- EXERCISE -
From the material below, copy every line in which the word "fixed" occurs.

- RECORDS FOR THIS TASK -

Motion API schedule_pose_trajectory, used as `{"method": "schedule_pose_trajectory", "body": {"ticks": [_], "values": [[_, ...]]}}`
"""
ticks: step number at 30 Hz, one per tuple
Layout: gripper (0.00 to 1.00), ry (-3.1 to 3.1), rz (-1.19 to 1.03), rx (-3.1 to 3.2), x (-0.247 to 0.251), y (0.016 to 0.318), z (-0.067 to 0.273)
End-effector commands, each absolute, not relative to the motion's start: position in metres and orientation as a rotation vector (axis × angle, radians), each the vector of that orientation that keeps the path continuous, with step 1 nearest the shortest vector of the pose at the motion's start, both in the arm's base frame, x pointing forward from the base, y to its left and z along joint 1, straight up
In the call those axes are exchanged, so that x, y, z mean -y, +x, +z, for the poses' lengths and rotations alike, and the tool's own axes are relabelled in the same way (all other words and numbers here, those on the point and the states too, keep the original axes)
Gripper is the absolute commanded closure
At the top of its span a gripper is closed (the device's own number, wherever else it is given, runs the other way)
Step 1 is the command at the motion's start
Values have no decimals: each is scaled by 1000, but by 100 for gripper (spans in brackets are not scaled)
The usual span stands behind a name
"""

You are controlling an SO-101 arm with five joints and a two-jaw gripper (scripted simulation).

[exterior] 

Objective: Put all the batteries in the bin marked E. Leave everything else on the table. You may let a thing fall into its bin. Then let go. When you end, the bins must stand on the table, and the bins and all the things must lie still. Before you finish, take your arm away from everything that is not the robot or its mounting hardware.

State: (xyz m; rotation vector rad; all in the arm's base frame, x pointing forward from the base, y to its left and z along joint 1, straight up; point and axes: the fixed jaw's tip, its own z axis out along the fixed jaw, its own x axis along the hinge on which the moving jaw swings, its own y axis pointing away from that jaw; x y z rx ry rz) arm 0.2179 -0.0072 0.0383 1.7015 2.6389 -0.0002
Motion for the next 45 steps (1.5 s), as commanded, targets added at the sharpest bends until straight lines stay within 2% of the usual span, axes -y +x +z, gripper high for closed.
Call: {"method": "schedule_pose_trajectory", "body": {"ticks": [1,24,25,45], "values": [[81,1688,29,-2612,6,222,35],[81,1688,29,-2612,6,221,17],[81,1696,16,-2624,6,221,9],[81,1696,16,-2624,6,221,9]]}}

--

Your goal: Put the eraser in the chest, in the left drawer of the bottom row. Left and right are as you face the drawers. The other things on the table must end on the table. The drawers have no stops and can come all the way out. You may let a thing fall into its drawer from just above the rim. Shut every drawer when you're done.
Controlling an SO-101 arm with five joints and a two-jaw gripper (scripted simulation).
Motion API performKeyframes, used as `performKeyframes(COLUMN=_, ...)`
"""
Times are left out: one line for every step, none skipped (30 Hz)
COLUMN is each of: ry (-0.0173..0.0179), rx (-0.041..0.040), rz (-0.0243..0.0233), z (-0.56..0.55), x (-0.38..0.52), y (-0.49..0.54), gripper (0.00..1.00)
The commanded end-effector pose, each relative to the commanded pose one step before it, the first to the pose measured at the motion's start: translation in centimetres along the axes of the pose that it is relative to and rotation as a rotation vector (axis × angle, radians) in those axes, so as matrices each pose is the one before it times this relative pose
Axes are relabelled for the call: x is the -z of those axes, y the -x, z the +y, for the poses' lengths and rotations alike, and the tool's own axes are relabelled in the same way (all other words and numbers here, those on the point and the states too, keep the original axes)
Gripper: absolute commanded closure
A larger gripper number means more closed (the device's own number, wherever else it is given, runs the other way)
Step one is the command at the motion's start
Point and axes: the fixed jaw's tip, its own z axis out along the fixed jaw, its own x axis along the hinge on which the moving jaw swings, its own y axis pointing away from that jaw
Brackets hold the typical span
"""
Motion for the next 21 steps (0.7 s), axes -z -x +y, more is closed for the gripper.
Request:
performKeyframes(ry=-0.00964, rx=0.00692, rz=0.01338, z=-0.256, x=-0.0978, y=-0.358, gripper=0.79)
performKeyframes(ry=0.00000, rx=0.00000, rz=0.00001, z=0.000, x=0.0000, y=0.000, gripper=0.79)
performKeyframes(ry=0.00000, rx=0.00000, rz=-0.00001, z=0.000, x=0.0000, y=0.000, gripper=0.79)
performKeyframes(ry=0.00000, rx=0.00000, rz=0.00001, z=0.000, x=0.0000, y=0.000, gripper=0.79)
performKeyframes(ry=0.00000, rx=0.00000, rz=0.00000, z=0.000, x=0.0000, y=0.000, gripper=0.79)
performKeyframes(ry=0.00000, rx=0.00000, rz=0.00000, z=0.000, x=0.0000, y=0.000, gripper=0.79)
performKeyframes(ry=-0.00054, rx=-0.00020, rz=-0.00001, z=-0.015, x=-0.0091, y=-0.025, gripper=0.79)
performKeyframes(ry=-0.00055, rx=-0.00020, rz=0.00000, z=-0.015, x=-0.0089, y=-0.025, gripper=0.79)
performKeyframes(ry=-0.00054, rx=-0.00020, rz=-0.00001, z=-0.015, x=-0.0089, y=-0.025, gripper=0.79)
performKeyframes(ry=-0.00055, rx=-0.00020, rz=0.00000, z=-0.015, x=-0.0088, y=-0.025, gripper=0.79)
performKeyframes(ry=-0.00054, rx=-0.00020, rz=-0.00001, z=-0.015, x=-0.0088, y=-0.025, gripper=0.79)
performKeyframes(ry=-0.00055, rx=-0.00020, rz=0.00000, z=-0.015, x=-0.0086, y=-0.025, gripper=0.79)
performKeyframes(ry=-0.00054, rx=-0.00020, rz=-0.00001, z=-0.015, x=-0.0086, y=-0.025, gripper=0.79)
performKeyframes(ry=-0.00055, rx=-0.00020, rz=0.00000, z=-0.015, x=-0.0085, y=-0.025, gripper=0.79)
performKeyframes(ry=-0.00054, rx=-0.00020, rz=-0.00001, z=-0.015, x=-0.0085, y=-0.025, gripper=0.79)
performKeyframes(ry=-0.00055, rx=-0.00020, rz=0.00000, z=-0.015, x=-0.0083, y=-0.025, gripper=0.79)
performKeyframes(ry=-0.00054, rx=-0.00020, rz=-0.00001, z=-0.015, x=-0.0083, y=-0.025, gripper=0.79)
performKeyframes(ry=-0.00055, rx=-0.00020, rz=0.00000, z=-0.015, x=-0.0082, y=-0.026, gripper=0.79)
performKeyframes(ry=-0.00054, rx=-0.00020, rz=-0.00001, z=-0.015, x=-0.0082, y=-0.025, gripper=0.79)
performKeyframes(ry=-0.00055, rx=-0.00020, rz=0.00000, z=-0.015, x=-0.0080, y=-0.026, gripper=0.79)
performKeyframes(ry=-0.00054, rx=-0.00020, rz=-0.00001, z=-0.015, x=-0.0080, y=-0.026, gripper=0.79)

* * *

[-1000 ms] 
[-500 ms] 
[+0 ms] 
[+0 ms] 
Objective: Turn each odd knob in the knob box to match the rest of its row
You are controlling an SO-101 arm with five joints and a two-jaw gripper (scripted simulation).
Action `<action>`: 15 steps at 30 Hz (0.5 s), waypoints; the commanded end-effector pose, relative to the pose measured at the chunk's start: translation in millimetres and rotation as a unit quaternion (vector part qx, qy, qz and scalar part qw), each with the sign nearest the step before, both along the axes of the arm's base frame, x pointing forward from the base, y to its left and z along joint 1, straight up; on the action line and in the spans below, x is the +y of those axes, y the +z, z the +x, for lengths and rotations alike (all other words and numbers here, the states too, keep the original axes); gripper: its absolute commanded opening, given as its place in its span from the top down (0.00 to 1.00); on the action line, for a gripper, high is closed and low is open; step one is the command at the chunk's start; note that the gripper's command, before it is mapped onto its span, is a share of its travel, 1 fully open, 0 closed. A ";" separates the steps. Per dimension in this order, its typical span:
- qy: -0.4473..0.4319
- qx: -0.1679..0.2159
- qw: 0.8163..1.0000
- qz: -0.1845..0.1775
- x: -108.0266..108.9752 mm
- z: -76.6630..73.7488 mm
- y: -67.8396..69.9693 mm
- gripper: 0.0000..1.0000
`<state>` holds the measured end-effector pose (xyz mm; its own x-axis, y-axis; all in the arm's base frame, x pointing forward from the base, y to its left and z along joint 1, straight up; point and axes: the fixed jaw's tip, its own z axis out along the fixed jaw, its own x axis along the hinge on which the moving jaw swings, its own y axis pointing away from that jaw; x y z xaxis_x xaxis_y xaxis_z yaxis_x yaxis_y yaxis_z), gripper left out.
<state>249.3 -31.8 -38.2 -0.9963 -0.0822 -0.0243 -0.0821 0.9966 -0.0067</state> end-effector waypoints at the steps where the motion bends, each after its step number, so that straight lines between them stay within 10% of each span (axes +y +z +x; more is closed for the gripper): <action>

- RESPONSE AREA -
State: (xyz m; rotation vector rad; all in the arm's base frame, x pointing forward from the base, y to its left and z along joint 1, straight up; point and axes: the fixed jaw's tip, its own z axis out along the fixed jaw, its own x axis along the hinge on which the moving jaw swings, its own y axis pointing away from that jaw; x y z rx ry rz) arm 0.2179 -0.0072 0.0383 1.7015 2.6389 -0.0002
Point and axes: the fixed jaw's tip, its own z axis out along the fixed jaw, its own x axis along the hinge on which the moving jaw swings, its own y axis pointing away from that jaw
`<state>` holds the measured end-effector pose (xyz mm; its own x-axis, y-axis; all in the arm's base frame, x pointing forward from the base, y to its left and z along joint 1, straight up; point and axes: the fixed jaw's tip, its own z axis out along the fixed jaw, its own x axis along the hinge on which the moving jaw swings, its own y axis pointing away from that jaw; x y z xaxis_x xaxis_y xaxis_z yaxis_x yaxis_y yaxis_z), gripper left out.

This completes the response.